◆ **Problem statement**:
With the pictures removed, please write out every line below exactly as given.

Dataset content START

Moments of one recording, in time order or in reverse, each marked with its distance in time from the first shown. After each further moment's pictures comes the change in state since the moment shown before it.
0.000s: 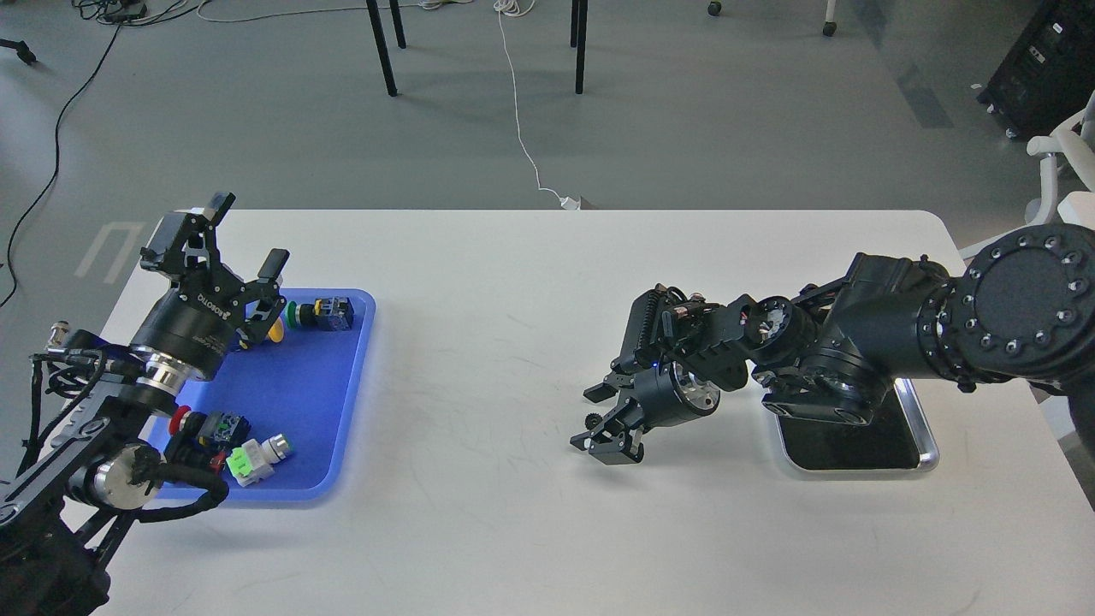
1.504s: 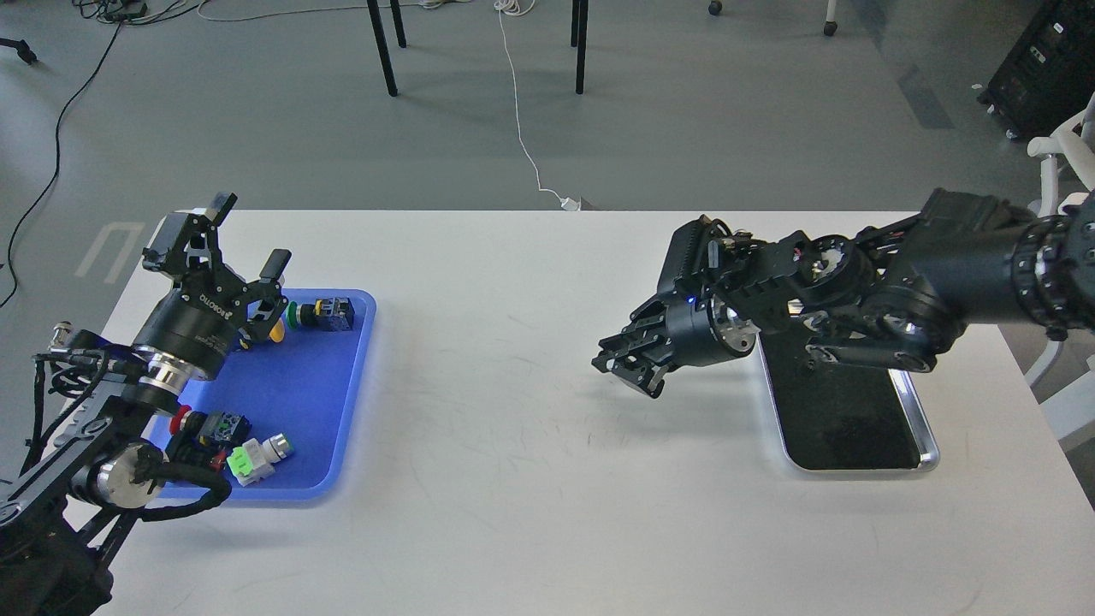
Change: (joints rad) left arm -0.002 -0.006 0.000 0.000 0.000 0.000 0.000; right arm 0.171 -0.222 0.049 0.156 -0.001 0.004 0.000
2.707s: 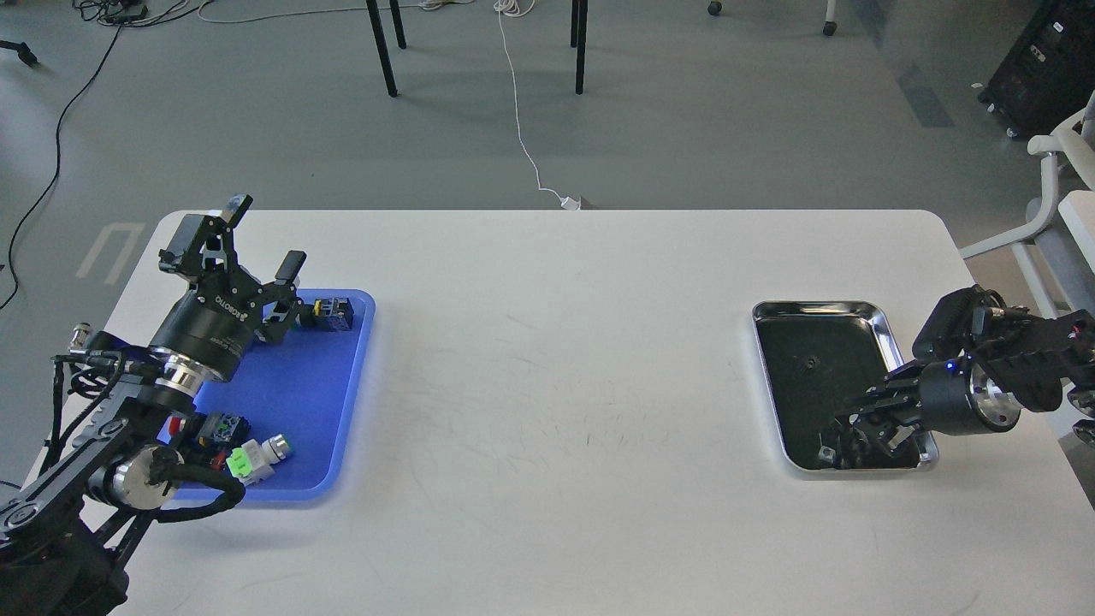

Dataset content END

◆ **Answer space**:
Moments of one recording, in time order or in reverse, each marked with its distance in time from the first shown. After each further moment's pictures comes the change in state since the moment shown before it.
0.000s: 
1.504s: 
Change: (joints rad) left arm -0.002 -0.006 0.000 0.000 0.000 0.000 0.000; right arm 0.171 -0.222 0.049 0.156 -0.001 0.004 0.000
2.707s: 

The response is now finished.